Tra le tante proposte – i dieci punti del programma di Oscar Giannino che i nostri lettori possono trovare senza difficoltà sulla rete – ne segnaliamo una che, a nostro modesto avviso, è centrale. Riguarda lo Stato sociale e, in particolare, i provvedimenti da attuare in presenza di disoccupazione. Cioè oggi, visto che il Governo Monti ha portato l’Italia ad un tasso di disoccupazione elevatissimo.

Giannino e i tanti militanti del Movimento Fermare il declino sostengono, giustamente, che la Cassa integrazione è sbagliata. Perché, alla fine, sostiene un’azienda in crisi che, usufruendo appunto della Cassa integrazione, non ha motivo di rimuovere le cause che l’hanno fatta piombare nella crisi.
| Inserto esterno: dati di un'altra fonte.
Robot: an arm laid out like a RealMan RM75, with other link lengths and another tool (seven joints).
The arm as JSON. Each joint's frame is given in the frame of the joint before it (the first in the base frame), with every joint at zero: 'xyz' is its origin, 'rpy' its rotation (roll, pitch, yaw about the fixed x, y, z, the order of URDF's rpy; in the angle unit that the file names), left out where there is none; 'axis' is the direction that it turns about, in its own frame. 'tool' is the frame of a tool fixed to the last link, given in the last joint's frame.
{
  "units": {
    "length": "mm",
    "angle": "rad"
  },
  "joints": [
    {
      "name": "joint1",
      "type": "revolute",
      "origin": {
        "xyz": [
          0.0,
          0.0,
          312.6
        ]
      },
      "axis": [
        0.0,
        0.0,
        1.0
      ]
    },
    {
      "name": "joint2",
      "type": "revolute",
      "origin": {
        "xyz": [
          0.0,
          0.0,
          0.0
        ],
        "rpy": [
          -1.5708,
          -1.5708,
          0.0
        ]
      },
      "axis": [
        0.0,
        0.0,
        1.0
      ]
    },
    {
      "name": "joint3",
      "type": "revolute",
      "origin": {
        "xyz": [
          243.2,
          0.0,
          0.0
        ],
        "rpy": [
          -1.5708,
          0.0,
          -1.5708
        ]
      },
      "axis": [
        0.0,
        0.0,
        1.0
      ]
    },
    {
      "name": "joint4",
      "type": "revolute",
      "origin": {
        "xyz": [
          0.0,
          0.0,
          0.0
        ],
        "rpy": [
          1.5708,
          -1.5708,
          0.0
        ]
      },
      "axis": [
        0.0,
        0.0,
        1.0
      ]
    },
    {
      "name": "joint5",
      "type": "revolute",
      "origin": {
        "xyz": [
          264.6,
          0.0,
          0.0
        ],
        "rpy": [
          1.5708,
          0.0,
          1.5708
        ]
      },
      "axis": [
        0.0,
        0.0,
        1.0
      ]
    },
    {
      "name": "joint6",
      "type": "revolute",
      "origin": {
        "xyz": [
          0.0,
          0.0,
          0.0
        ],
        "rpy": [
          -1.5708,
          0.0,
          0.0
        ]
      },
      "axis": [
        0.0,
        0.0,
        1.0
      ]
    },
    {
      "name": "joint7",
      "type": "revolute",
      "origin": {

E non aiuta i lavoratori. In pratica, la Cassa integrazione affossa aziende e lavoratori.

Il sostegno, spiegano i protagonisti di Fermare il declino, va dato ai lavoratori licenziati e non alle aziende decotte. Un sussidio di disoccupazione della durata di tre, quattro, cinque anni. Per consentire ai lavoratori di aggiornarsi, con corsi di formazione seri, per poi rientrare nel mercato del lavoro.

E’ una tesi che ci convince: non a caso, da quando il nostro giornale è in rete, non ci siamo mai stancati di proporre il salario minimo garantito per tutti i disoccupati della Sicilia, con l’obbligo della formazione per rientrare preparati e formati nel mercato del lavoro.

Anche sulla Sicilia il Movimento di Giannino ha elaborato un programma in pochi punti essenziali. Al primo posto ci sono istruzione e formazione (e noi siamo perfettamente d’accordo). Poi la trasparenza nella pubblica amministrazione (senza offesa per la Cisl siciliana…). Politica dei trasporti. Una sanità che funziona. E l’abolizione delle Province regionali.